Le député LR François Cornut-Gentille, rapporteur spécial des crédits de Défense, a averti sur les « enjeux moraux et politiques » que présente le budget de la Défense. Cela résonne-t-il particulièrement dans le contexte du centenaire de l'armistice de la Grande Guerre et de l'organisation du Forum de Paris sur la paix ?

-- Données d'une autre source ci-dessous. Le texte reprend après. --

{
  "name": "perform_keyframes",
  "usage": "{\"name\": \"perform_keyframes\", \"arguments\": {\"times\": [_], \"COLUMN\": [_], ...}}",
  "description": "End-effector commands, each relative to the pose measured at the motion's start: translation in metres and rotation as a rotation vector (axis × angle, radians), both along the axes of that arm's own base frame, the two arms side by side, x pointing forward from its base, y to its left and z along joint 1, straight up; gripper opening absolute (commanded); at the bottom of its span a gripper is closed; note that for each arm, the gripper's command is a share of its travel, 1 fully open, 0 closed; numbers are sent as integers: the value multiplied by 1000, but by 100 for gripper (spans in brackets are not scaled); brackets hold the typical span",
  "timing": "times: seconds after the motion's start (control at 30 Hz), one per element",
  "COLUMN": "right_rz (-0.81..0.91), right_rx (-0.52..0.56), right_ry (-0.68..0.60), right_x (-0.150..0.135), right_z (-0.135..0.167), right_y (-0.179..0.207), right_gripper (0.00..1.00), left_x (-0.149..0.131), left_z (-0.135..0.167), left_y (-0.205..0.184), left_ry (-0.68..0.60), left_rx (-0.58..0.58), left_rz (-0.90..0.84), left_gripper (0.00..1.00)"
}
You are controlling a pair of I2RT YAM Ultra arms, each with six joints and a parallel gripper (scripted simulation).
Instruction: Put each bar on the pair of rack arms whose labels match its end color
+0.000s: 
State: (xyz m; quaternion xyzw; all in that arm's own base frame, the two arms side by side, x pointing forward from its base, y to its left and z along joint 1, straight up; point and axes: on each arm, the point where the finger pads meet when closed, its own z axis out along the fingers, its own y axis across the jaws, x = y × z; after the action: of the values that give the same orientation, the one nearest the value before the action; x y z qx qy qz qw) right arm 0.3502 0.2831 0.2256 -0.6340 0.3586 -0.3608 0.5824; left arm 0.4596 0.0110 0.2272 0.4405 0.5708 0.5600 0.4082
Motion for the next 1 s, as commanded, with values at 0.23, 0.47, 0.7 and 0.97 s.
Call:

La meilleure façon de préparer la paix, c'est banal mais c'est la réalité des choses, c'est de s'équiper, et d'avoir une armée qui assure notre souveraineté, tant sur le plan technologique, que militaire lui-même. On a besoin de crédits supplémentaires : l'armée français en est dotée, et c'est tant mieux. Mais ce n'est pas pour les utiliser à autre chose que ce pour quoi ils sont faits. Les opex, ce sont des opérations de guerres à l'extérieur, ce n'est pas la Première Guerre Mondiale, mais ce sont des opérations qui engagent beaucoup de matériel, beaucoup d'hommes, et parfois, avec des victimes parmi nos soldats. Ces opérations de guerre, pour la paix, dans des pays dangereux, et notamment contre les réseaux terroristes, ces opérations ne peuvent pas se faire sous l'enveloppe budgétaire de Bercy et sous l'enveloppe budgétaire de la Défense. Chacun doit y contribuer. Cela me semble être un principe extrêmement sain, et même assez fondamental. Rompre avec ce principe aussi brutalement, en contradiction avec la LPM, est une question morale en effet.